According to the United States Census Bureau, Flensburg has a total area of 7.022 sqmi, of which 6.979 sqmi are land and 0.043 sqmi, or 0.61%, are water. Several small natural lakes, including Prowect Lake, Kuhl Lake, and Larson Lake, are in the southwest part of the city limits.

==Demographics==

Historical population
| Census | Pop. | Note | %± |
| 1920 | 210 |  | — |
| 1930 | 284 |  | 35.2% |
| 1940 | 275 |  | −3.2% |
| 1950 | 281 |  | 2.2% |
| 1960 | 280 |  | −0.4% |
| 1970 | 259 |  | −7.5% |
| 1980 | 256 |  | −1.2% |
| 1990 | 213 |  | −16.8% |
| 2000 | 244 |  | 14.6% |
| 2010 | 225 |  | −7.8% |
| 2020 | 216 |  | −4.0% |
| 2022 (est.) | 214 |  | −0.9% |
U.S. Decennial Census 2020 Census

===2010 census===
As of the 2010 census, there were 225 people, 84 households, and 53 families living in the city. The population density was 32.3 PD/sqmi. There were 94 housing units at an average density of 13.5 /sqmi. The racial makeup of the city was 97.3% White, 0.4% Native American, 0.4% Asian, and 1.8% from two or more races.
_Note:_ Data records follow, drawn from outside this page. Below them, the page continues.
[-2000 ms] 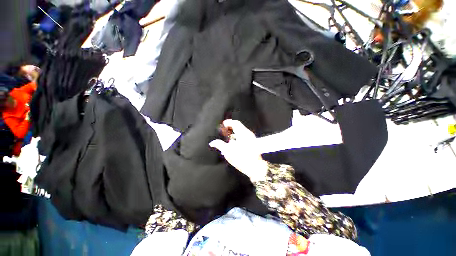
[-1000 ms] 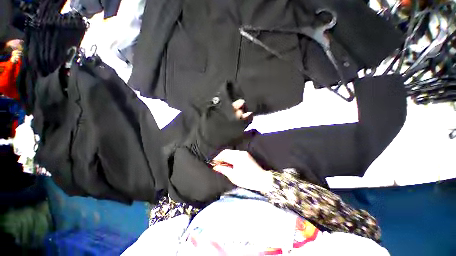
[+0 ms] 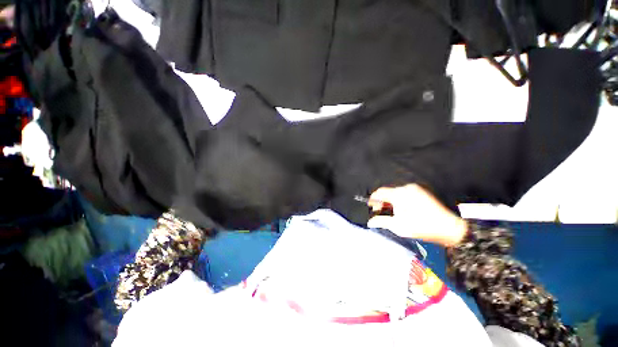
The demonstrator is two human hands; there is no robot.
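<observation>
A black jacket [image 3: 291, 152] lies across the near part of the table, its cloth bunched at the middle and a sleeve running right. A small round shiny button [image 3: 427, 96] shows on it. My right hand [image 3: 413, 213] is at the jacket's near edge, fingers curled around a small dark-red tool with a metallic tip [image 3: 362, 199], seemingly thread snips. The tip points left over the cloth. My left hand is hidden under the jacket; only its floral sleeve cover shows at the lower left.
Another dark jacket [image 3: 264, 47] lies spread behind, with a dark hanger [image 3: 513, 47] at its right. More black garments [image 3: 108, 115] are heaped at the left. The white table top [image 3: 576, 176] shows at the right. Its blue side [image 3: 583, 251] and a blue crate [image 3: 105, 274] are below.
My right hand has moved right along the near edge. The cloth raised in the middle is spread lower and wider, and the button shows further right. Fingertips seen above the cloth are now hidden. The view has shifted.
</observation>
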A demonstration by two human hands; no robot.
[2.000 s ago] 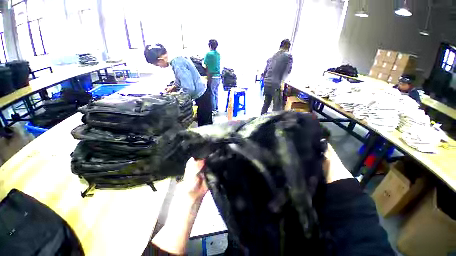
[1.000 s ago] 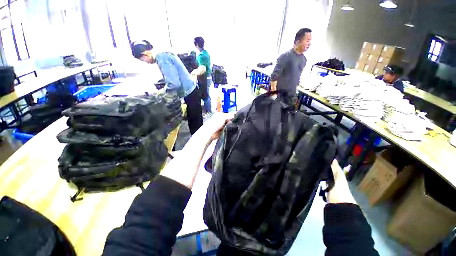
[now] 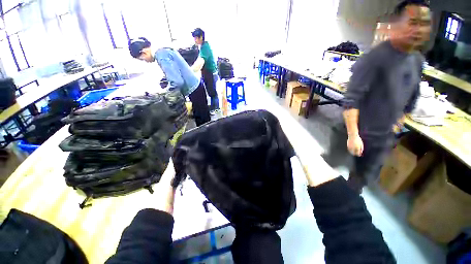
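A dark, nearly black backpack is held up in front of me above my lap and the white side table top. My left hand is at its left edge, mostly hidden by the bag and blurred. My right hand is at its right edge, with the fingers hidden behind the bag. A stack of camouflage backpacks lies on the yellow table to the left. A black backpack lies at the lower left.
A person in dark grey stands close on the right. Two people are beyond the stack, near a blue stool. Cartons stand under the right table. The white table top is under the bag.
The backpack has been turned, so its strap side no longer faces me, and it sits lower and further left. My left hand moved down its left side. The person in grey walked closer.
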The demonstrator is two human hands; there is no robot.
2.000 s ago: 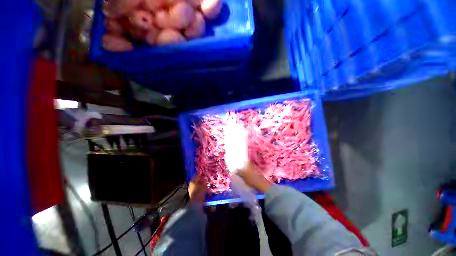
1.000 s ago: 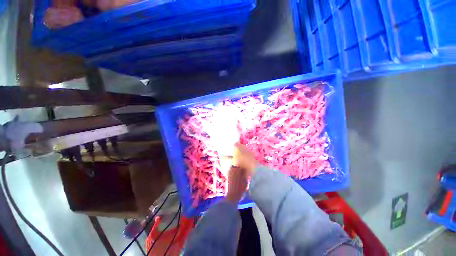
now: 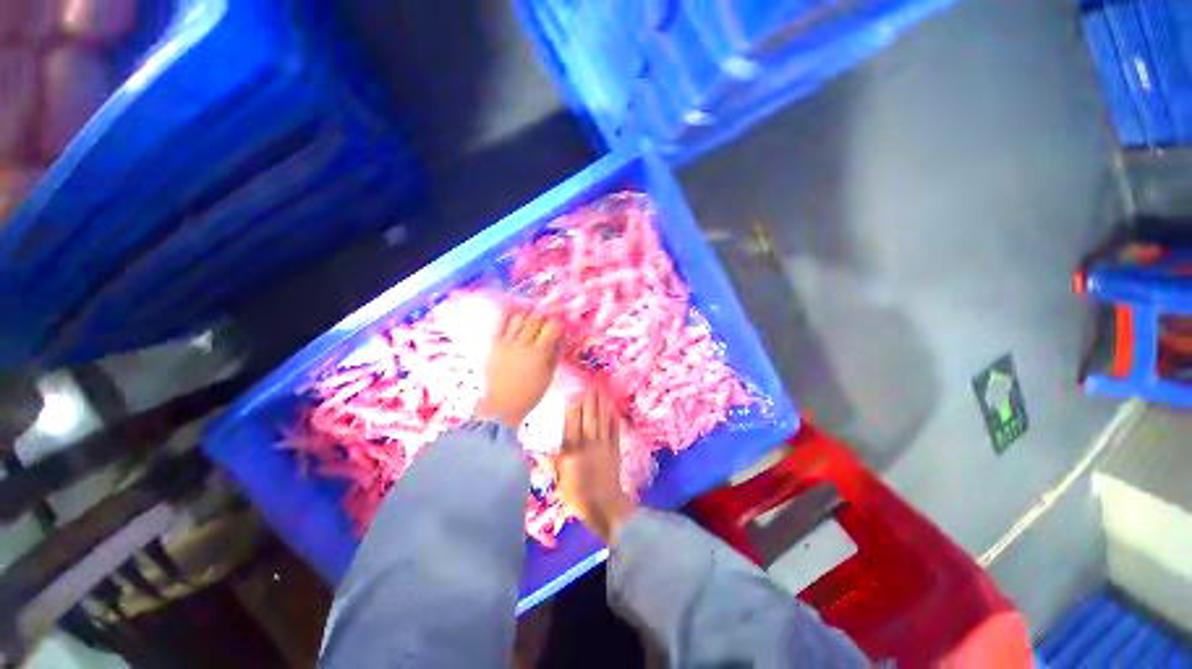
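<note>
A blue crate filled with thin pink moulded parts sits tilted in the view. Shiny clear film shows along its right side. My left hand lies on the parts near the middle, fingers pointing up the view. My right hand lies lower and to the right, on the parts near the front wall. A pale, overexposed patch lies between the hands; I cannot tell what it is. Whether the fingers grip anything is hidden.
A red plastic stool stands at the crate's lower right. Blue crates stand at upper left, another blue stack at the top. A blue and red stool is far right. A green arrow sign marks the grey floor.
The view has turned and shifted, so the crate looks more tilted. My hands, close together or overlapping a second before, now lie apart on the parts. More of the red stool shows.
</note>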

There were 84 households, of which 39.3% had children under the age of 18 living with them, 52.4% were married couples living together, 8.3% had a female householder with no husband present, 2.4% had a male householder with no wife present, and 36.9% were non-families. 33.3% of all households were made up of individuals, and 15.5% had someone living alone who was 65 years of age or older. The average household size was 2.64 and the average family size was 3.43.
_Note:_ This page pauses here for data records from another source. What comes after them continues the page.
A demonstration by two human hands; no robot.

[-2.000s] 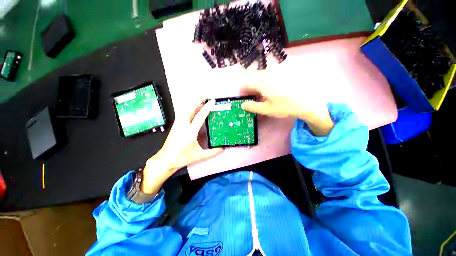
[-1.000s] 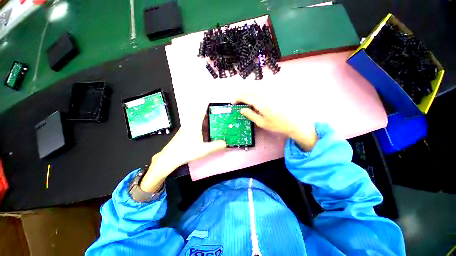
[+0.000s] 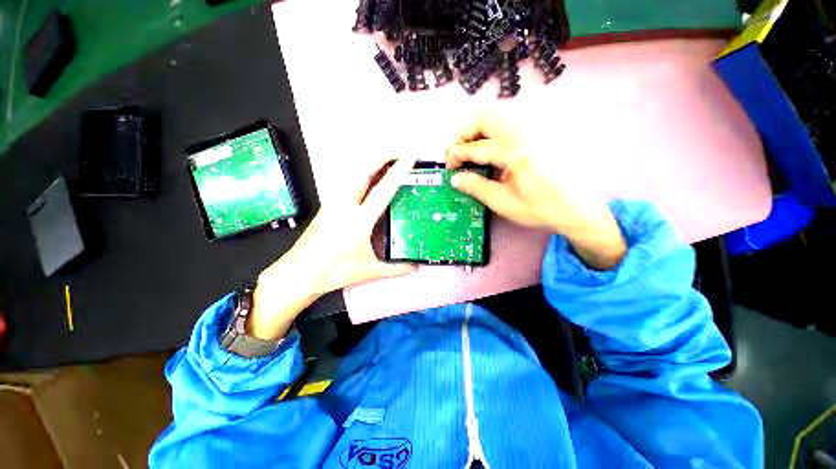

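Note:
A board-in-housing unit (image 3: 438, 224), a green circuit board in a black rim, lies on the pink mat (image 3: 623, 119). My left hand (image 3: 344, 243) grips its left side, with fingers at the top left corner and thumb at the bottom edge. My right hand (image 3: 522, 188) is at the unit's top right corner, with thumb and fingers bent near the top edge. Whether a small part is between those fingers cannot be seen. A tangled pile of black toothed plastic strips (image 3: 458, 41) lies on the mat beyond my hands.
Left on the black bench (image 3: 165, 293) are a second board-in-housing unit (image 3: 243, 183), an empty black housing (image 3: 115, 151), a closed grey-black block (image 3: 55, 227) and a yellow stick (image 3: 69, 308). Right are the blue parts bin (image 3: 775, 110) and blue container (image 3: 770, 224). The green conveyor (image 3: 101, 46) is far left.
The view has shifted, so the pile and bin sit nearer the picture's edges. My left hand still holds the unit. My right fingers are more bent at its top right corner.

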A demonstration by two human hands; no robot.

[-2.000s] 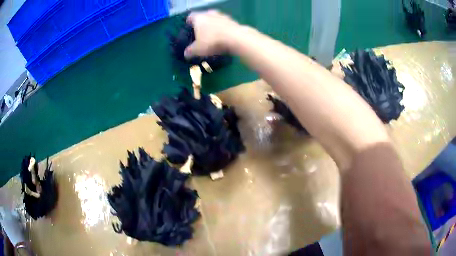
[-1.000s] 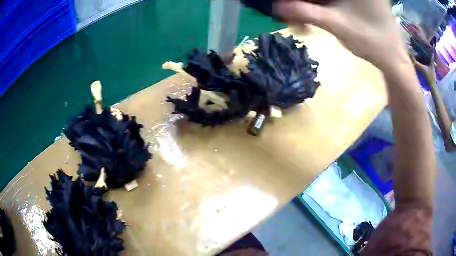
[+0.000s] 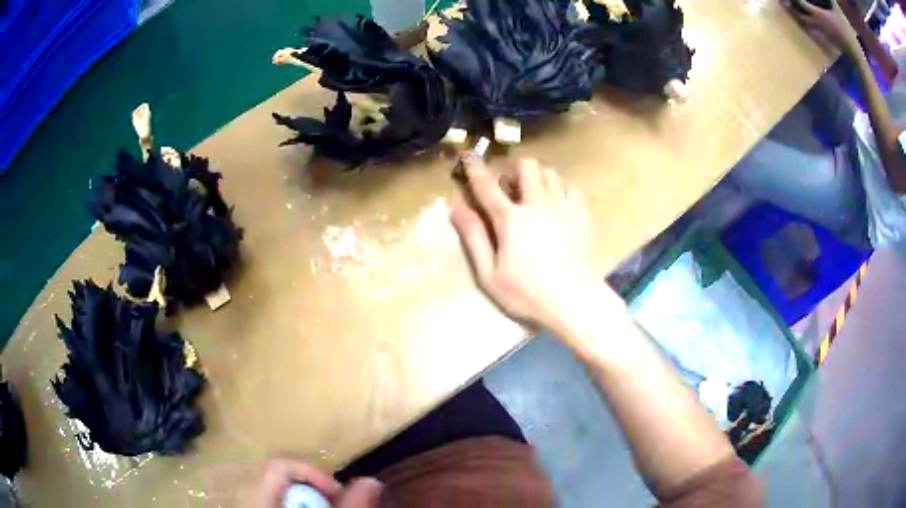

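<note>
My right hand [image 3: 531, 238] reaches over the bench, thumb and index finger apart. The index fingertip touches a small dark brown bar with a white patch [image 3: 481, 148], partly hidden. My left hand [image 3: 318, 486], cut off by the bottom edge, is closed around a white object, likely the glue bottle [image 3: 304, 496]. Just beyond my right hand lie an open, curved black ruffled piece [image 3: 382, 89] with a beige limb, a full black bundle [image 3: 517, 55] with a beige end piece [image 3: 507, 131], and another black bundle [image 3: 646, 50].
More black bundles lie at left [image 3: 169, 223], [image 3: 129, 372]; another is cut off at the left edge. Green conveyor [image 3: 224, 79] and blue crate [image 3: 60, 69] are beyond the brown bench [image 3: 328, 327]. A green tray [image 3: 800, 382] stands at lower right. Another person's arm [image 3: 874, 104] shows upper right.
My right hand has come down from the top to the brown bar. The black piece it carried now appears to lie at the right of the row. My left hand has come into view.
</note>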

The median age in the city was 37.3 years. 29.3% of residents were under the age of 18; 5.8% were between the ages of 18 and 24; 22.6% were from 25 to 44; 24.5% were from 45 to 64; and 17.8% were 65 years of age or older. The gender makeup of the city was 50.2% male and 49.8% female.

===2000 census===
As of the 2000 census, there were 244 people, 89 households, and 63 families living in the city. The population density was 35.2 PD/sqmi. There were 92 housing units at an average density of 13.3 /sqmi. The racial makeup of the city was 97.95% White, 0.82% Asian, and 1.23% from two or more races.
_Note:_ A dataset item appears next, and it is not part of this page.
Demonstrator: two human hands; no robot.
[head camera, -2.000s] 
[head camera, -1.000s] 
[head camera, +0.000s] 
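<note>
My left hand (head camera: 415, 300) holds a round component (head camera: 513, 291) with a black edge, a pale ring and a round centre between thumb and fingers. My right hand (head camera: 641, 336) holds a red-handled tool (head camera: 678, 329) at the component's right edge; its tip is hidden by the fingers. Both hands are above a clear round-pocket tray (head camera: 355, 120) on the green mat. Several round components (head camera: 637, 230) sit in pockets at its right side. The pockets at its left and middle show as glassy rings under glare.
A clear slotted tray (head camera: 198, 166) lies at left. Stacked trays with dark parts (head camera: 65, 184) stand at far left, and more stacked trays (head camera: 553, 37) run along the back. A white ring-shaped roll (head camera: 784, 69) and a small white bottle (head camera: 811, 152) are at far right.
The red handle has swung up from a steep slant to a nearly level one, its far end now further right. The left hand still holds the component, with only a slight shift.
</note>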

There were 89 households, out of which 33.7% had children under the age of 18 living with them, 56.2% were married couples living together, 10.1% had a female householder with no husband present, and 28.1% were non-families. 28.1% of all households were made up of individuals, and 15.7% had someone living alone who was 65 years of age or older. The average household size was 2.71 and the average family size was 3.33.

In the city, the population was spread out, with 31.1% under the age of 18, 8.6% from 18 to 24, 23.4% from 25 to 44, 19.7% from 45 to 64, and 17.2% who were 65 years of age or older. The median age was 35 years. For every 100 females, there were 100.0 males. For every 100 females age 18 and over, there were 100.0 males.

The median income for a household in the city was $34,107, and the median income for a family was $43,125. Males had a median income of $28,750 versus $21,750 for females. The per capita income for the city was $15,652. About 4.4% of families and 8.2% of the population were below the poverty line, including 5.2% of those under the age of eighteen and 25.6% of those 65 or over.